Instructions for the task:
Pull every line containing "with" from the data.

Dataset excerpt:
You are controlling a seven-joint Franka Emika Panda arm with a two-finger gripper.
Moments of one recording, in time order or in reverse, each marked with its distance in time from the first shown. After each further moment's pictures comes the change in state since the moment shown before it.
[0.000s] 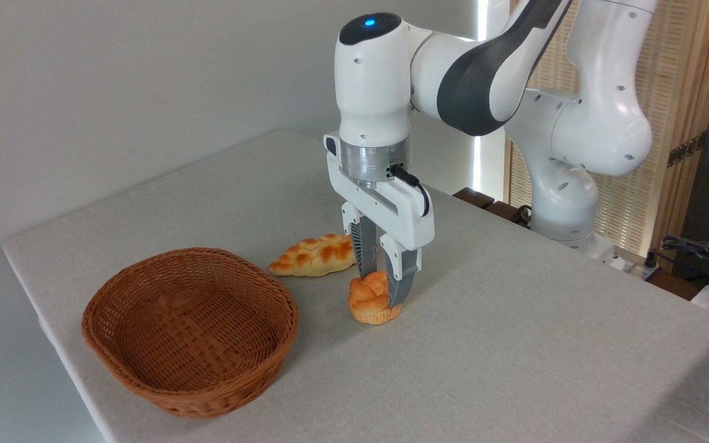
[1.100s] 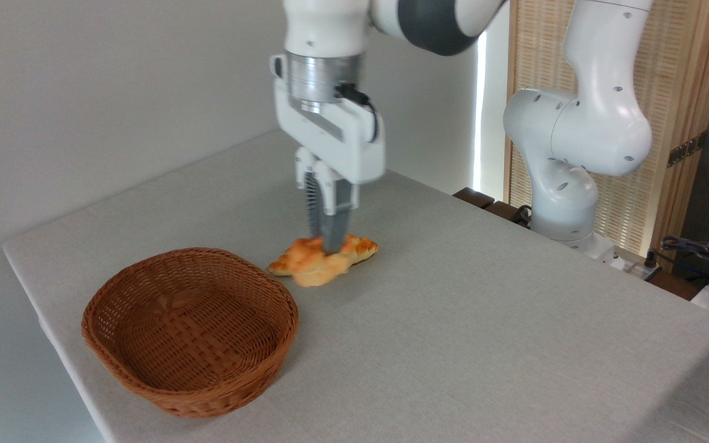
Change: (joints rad) arm -0.004 0.101 -0.003 0.377 -0.003 -0.173 0.000
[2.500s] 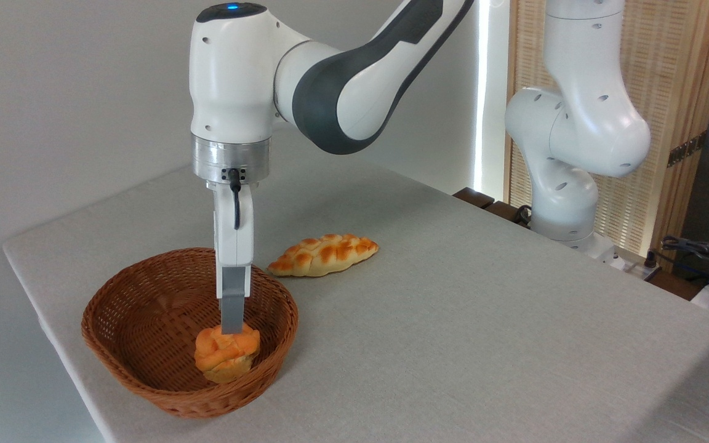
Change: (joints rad) arm -0.054 0.346 -0.024 0.154 0.038 0.312 0.197
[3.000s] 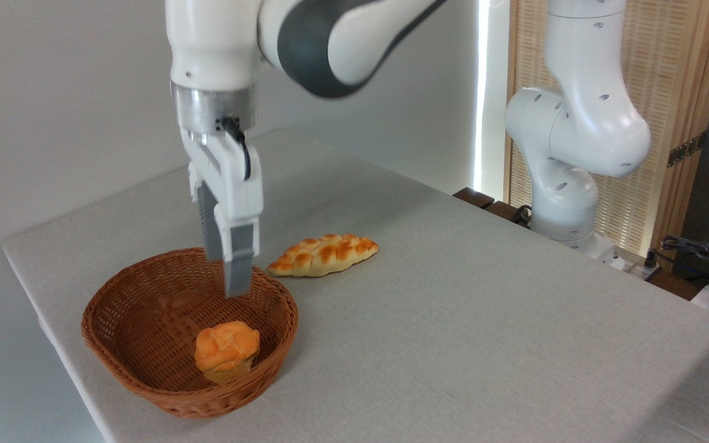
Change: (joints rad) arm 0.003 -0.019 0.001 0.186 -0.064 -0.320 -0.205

Answer below:
You are controlling a seven-joint Franka Emika Panda arm with a two-finger gripper.
Moments of one recording, in time order or in reverse, each marked with its distance in time from the first shown. After each further moment's pictures comes the change in state since the moment shown before it.

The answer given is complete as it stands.